REQUIRED ACTION: Repeat every line of the data exactly; the pictures stay out.

PROVIDED DATA:

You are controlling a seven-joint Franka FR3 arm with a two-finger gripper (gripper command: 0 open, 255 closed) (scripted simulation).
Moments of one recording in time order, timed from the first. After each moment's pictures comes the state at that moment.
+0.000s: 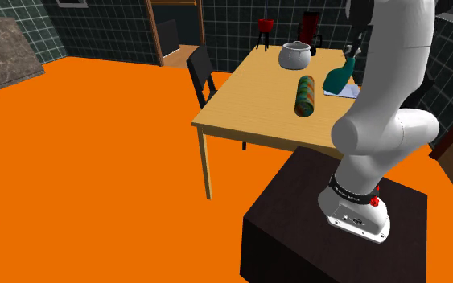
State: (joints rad) arm -0.75 0.37 -0.63 -1.46 0.27 1.78 -1.60
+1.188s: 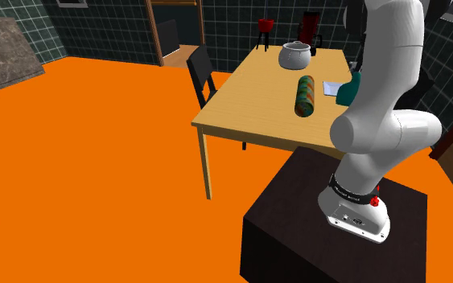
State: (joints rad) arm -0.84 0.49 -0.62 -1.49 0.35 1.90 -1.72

RESPONSE TO THIS TASK:
You are controlling a seven-joint Franka FR3 arm with a two-finger gripper (gripper command: 0 open, 255 closed) (scripted simulation).
Moments of one recording in time order, timed from the first. After each moment's pictures comes the state at that moment.
+0.000s: 
State: (joints rad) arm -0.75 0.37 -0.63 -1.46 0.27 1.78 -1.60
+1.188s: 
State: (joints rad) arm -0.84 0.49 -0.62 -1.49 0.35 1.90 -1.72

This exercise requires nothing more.